Only the lines below, from the one with "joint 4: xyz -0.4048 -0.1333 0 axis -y" through the one with "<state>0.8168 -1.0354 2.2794", are to be written out, exactly.
(Beginning of Supplied data)
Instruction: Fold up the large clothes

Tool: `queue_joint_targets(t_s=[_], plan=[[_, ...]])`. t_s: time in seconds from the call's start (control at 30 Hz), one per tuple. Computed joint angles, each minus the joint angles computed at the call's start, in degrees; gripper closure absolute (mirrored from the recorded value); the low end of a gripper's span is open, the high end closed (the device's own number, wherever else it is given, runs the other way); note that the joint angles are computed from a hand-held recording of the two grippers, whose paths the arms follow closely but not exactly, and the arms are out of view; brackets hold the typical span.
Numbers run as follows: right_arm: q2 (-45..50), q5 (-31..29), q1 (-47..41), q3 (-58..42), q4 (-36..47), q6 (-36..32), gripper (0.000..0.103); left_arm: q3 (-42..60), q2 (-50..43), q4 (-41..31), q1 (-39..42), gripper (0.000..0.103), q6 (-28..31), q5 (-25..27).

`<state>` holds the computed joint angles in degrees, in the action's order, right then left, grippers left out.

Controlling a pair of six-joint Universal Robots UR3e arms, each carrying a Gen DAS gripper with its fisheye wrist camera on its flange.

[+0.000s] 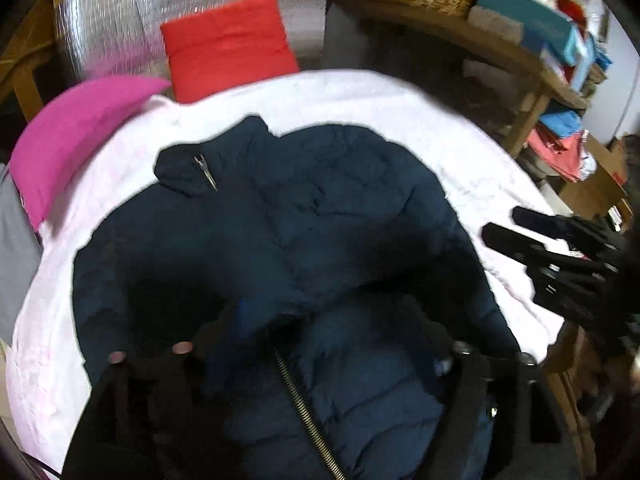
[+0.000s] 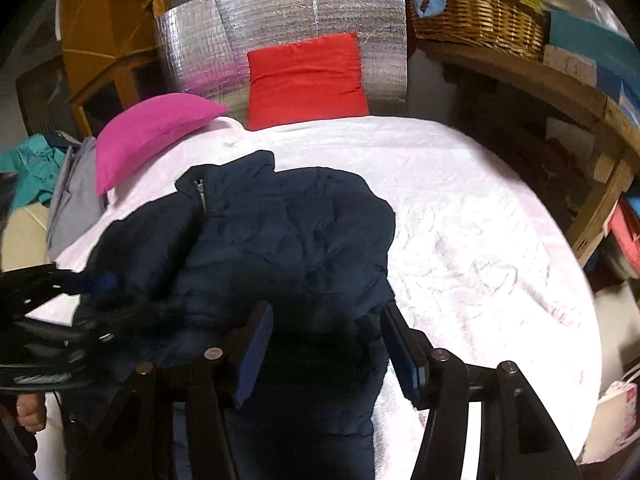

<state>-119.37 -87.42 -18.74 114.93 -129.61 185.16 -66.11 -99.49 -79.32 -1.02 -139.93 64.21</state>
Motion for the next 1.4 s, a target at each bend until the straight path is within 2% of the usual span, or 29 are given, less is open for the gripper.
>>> queue_joint_targets(t_s=[0.1, 0.23, 0.33, 0.43, 0.53, 0.63, 0.8, 0.93, 1.0, 1.07, 1.13, 1.17, 1.27, 1.4], plan=[[-0.9, 5.6, -2.7, 0.1, 0.9, -0.6, 0.041, 6.1, -0.3, -9.4, 6.8, 0.022, 4.6, -3.9], [1.6, 6.2, 1.4, -0.9, -1.2, 0.7, 0.035, 11.1, -3.0, -15.6, 16.3, 0.022, 5.6, -7.8], [5.6, 6.0, 5.6, -3.3, -3.1, 1.9, 0.028, 14.5, -7.6, -13.8, 22.0, 0.021, -0.1, -7.4], [11.9, 4.1, 11.3, -7.1, -5.7, 3.8, 0.027, 21.0, -14.4, -15.1, 26.2, 0.021, -7.2, -7.0], [20.1, 0.5, 18.4, -13.3, -6.8, 4.8, 0.019, 23.4, -19.2, -13.5, 27.8, 0.021, -13.6, -5.8], [28.7, -4.3, 25.0, -19.7, -8.1, 3.2, 0.017, 23.0, -21.8, -9.9, 27.5, 0.021, -16.8, -4.8], [45.8, -17.6, 35.5, -33.9, -5.6, -2.1, 0.016, 21.0, -23.2, -5.3, 24.9, 0.021, -18.0, -2.3], [58.4, -32.2, 41.4, -44.1, -6.3, -7.5, 0.016, 21.9, -25.4, -4.7, 23.0, 0.021, -17.4, 0.5], [60.9, -33.5, 41.7, -46.6, -7.8, -8.0, 0.018, 21.8, -26.0, -4.4, 22.2, 0.021, -17.1, 1.3], [59.9, -30.5, 39.8, -46.2, -10.0, -6.8, 0.023, 20.8, -26.1, -3.8, 22.0, 0.021, -16.8, 1.7], [56.5, -24.7, 36.3, -43.7, -11.8, -3.3, 0.040, 19.4, -25.6, -2.9, 22.3, 0.021, -16.0, 1.8], [54.0, -20.7, 33.7, -41.6, -12.6, -0.1, 0.043, 18.8, -25.4, -2.3, 22.3, 0.021, -15.7, 2.0], [47.6, -10.4, 25.8, -34.1, -16.5, 8.5, 0.045, 18.5, -25.5, -1.6, 22.2, 0.021, -15.3, 2.2], [36.1, 8.4, 11.3, -15.9, -25.0, 19.1, 0.045, 16.7, -24.6, 0.8, 22.4, 0.021, -14.1, 2.6]])
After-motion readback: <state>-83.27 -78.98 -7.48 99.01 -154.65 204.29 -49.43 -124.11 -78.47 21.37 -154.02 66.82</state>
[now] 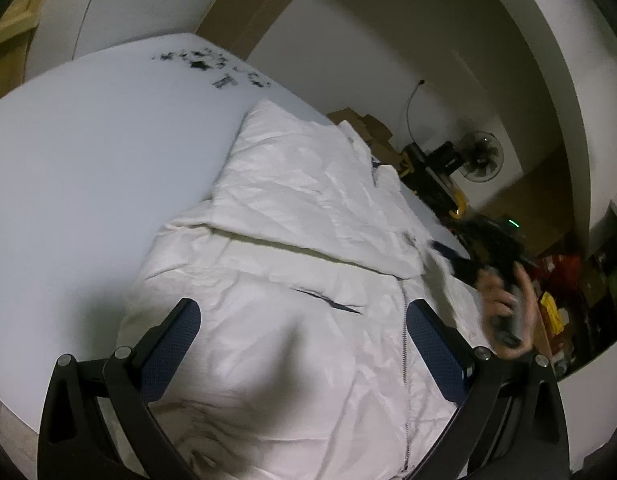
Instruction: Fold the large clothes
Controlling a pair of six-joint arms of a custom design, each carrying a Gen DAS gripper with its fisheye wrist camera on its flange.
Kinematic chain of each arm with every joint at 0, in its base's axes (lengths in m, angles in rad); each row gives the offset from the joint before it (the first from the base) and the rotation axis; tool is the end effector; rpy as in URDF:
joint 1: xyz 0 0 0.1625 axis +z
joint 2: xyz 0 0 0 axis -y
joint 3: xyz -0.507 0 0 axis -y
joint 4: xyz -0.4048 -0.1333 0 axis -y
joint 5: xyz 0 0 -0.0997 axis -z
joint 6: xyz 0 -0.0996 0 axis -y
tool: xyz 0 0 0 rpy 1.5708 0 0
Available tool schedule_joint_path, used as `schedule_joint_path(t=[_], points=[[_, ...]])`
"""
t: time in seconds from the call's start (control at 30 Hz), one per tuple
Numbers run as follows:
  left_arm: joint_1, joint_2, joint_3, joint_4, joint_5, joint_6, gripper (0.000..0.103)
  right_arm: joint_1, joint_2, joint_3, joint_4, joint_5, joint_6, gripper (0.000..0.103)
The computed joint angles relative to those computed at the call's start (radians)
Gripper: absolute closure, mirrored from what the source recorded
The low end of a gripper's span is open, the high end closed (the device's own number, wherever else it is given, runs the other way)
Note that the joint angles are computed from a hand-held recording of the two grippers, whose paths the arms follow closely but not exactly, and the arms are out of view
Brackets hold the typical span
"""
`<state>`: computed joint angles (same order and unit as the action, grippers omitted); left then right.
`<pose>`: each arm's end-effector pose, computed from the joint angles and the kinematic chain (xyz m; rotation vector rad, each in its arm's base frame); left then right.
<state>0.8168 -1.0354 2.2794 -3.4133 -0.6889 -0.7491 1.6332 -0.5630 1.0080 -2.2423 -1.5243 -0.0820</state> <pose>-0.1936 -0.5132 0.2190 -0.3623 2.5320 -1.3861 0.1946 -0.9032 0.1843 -0.2301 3.0691 -0.3507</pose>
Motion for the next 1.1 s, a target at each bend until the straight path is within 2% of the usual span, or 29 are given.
schedule_joint_path(t=[0.07,0.1,0.13,0.2,0.23,0.3,0.33,0.37,0.43,0.5,0.6,0.63,0.67,0.73,0.83,0.9,1.0,1.1], points=[[-0.016,-0.004,-0.005,0.037,0.016,-0.017,0.0,0.009,0.065,-0.072,0.066,-0.105,0.029,0.056],[-0.024,-0.011,-0.008,0.074,0.024,-0.032,0.0,0.001,0.095,-0.106,0.116,-0.123,0.056,0.057],[-0.029,-0.018,-0.011,0.104,0.029,-0.041,0.0,-0.009,0.1,-0.111,0.124,-0.099,0.076,0.059],[-0.043,-0.037,-0.039,0.215,0.052,-0.063,0.0,-0.019,0.065,-0.07,0.101,-0.052,0.064,0.058],[-0.051,-0.04,-0.062,0.267,0.067,-0.063,0.0,-0.029,0.033,-0.027,0.062,-0.003,0.049,0.056],[-0.064,-0.028,-0.122,0.319,0.081,-0.01,0.0,-0.051,-0.064,0.104,-0.085,0.082,0.003,0.045],[-0.069,-0.015,-0.154,0.334,0.084,0.023,0.0,-0.063,-0.114,0.168,-0.166,0.09,-0.01,0.031],[-0.074,0.014,-0.208,0.348,0.087,0.082,0.0,-0.073,-0.157,0.223,-0.243,0.086,-0.006,0.018],[-0.066,0.094,-0.333,0.346,0.07,0.211,0.0,-0.109,-0.256,0.346,-0.429,0.042,0.031,0.017],[-0.043,0.173,-0.455,0.38,0.027,0.284,0.0,-0.149,-0.323,0.406,-0.521,0.016,0.086,0.017],[0.028,0.321,-0.723,0.587,-0.134,0.293,0.0,-0.22,-0.403,0.468,-0.58,-0.008,0.173,0.017],[0.05,0.379,-0.823,0.684,-0.173,0.285,0.0,-0.235,-0.421,0.48,-0.591,-0.028,0.184,0.016],[0.063,0.427,-0.903,0.757,-0.183,0.286,0.0,-0.25,-0.445,0.498,-0.605,-0.05,0.189,0.016],[0.084,0.553,-1.092,0.898,-0.151,0.307,0.0,-0.285,-0.478,0.519,-0.619,-0.053,0.202,0.016],[0.099,0.68,-1.267,0.957,-0.076,0.383,0.0,-0.322,-0.509,0.51,-0.609,-0.057,0.214,0.017],[0.111,0.761,-1.395,1.049,-0.009,0.395,0.0,-0.343,-0.521,0.511,-0.611,-0.081,0.236,0.017],[0.134,0.823,-1.506,1.15,-0.006,0.351,0.0,-0.376,-0.528,0.492,-0.592,-0.069,0.27,0.02],[0.146,0.858,-1.563,1.208,-0.01,0.327,0.0,-0.399,-0.534,0.464,-0.575,-0.072,0.3,0.02]])
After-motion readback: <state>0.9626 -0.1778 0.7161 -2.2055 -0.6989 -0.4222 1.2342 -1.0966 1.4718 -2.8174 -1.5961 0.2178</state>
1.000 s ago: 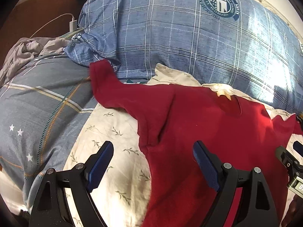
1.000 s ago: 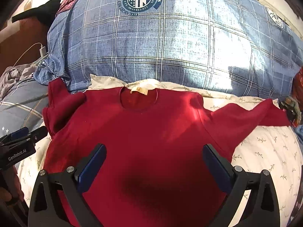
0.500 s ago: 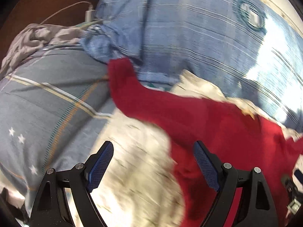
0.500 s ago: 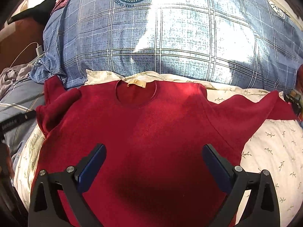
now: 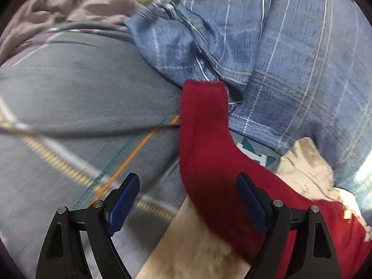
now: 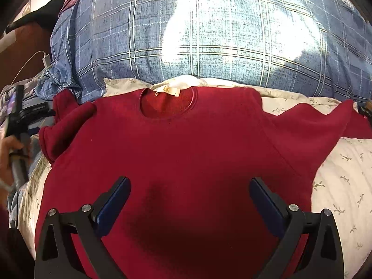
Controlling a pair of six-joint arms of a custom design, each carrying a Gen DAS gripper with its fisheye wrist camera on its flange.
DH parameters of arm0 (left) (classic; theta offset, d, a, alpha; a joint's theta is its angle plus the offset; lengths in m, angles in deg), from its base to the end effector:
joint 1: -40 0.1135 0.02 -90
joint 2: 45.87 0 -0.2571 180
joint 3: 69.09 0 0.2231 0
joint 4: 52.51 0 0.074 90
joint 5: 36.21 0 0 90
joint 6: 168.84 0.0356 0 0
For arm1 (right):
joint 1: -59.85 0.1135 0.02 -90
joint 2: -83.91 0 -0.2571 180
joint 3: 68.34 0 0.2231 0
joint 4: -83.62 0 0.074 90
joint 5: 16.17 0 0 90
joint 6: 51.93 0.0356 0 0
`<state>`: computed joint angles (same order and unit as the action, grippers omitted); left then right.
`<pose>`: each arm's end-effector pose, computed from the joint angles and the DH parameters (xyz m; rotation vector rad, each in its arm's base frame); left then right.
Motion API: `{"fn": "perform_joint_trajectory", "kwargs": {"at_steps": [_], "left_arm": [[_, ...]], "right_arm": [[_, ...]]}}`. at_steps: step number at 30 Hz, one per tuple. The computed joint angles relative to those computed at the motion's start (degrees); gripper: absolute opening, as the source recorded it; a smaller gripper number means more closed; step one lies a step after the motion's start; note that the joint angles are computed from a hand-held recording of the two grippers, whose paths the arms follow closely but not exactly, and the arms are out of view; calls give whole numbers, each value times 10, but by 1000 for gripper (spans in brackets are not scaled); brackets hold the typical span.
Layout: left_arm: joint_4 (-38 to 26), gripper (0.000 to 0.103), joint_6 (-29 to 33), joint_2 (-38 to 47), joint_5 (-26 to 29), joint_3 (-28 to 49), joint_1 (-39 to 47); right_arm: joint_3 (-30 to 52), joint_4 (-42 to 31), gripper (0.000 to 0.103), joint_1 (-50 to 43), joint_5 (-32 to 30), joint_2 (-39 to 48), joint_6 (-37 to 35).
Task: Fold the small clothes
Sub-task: 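Grasp the sleeve nearest the left tool and lift it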
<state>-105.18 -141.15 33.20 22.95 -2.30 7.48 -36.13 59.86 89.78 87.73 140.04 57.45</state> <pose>0.2067 -0.1102 0.2238 -0.7775 2.3369 0.0567 0.1375 0.0693 0.1562 -0.1066 2.3723 0.1202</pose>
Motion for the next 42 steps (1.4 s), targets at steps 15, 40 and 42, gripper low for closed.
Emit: {"fn": "perform_joint_trajectory", "kwargs": {"at_steps": [15, 40, 42], "left_arm": [[106, 6, 166, 17, 49, 22, 106], [164, 7, 150, 268, 30, 258, -289], [191, 18, 167, 339, 79, 286, -291]], "right_arm": [[-10, 8, 102, -47, -43, -10, -14], [67, -158, 102, -457, -245, -166, -159], [66, -149, 102, -497, -266, -154, -173]]}}
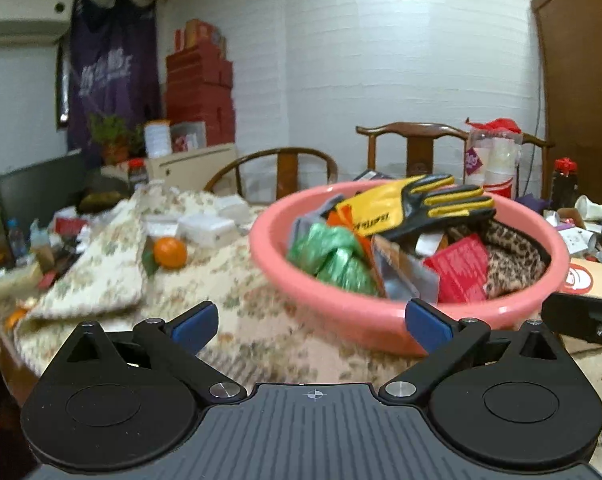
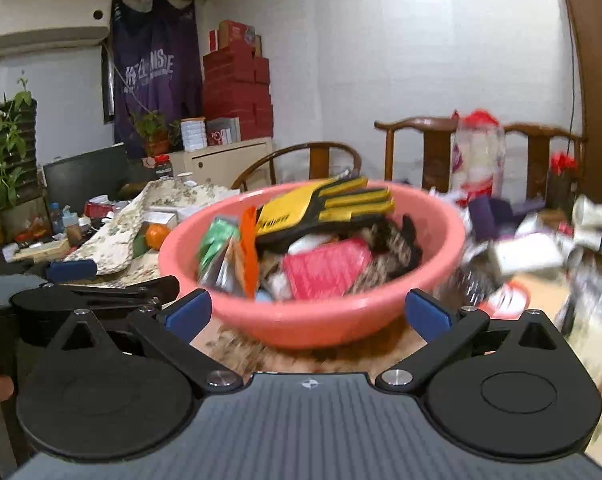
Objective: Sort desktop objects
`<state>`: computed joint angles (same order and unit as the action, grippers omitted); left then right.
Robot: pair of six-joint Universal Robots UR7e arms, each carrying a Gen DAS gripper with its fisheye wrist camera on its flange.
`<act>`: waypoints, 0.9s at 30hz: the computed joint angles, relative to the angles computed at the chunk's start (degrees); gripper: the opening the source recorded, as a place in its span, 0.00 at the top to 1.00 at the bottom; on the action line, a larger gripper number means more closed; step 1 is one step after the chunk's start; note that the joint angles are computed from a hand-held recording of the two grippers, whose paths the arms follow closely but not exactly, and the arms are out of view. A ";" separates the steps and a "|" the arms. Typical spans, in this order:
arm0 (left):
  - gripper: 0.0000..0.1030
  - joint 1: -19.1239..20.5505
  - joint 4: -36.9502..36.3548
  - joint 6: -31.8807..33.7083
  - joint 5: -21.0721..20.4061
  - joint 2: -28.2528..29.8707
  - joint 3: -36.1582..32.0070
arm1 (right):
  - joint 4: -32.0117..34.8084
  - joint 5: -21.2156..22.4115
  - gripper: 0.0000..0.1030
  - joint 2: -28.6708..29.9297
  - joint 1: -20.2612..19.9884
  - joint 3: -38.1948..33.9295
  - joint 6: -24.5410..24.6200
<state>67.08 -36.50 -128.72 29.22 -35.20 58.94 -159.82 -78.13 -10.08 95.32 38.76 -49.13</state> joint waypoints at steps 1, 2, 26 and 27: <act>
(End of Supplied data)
▶ **Answer for this exercise**:
joint 4: xyz -0.4048 -0.1333 0 axis -y
joint 5: xyz 0 0 -0.0997 axis -z
joint 6: xyz 0 -0.0996 0 axis -y
tool: xyz 0 0 0 rpy 1.5708 0 0
Available tool schedule_joint_path, used as `schedule_joint_path(t=[_], points=[[_, ...]])`
"""
t: time in seconds from the call's start (control at 30 Hz), one per tuple
Numbers run as follows:
  left_arm: joint_1, joint_2, joint_3, joint_4, joint_5, joint_6, gripper (0.000..0.103)
  right_arm: joint_1, joint_2, joint_3, joint_4, joint_5, joint_6, gripper (0.000..0.103)
The computed joint angles relative to those computed at the call's start (radians)
Gripper: absolute closure, mirrored from what the source recorded
The low end of a gripper's span is open, the high end closed (the device's own number, wherever else it is given, runs the other way)
Note that the joint angles are computed from a hand-held recording of the two grippers, whose paths the arms follow closely but not exactly, and the arms are out of view
Brackets hold the typical span
"""
`<state>`: computed joint angles (same order and unit as the action, grippers omitted); left then right.
`<pose>`: each arm's end-effector pose, computed from the joint angles and the kinematic chain (xyz m; rotation vector rad, each in its arm's base frame); left then right.
<state>0.8168 -1.0354 2.2794 -3.4133 -0.6889 -0.7491 1.6332 -0.5630 1.0080 -2.2423 -1.5243 -0.0820</state> <pose>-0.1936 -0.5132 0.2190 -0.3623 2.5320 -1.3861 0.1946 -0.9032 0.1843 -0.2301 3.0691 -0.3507</pose>

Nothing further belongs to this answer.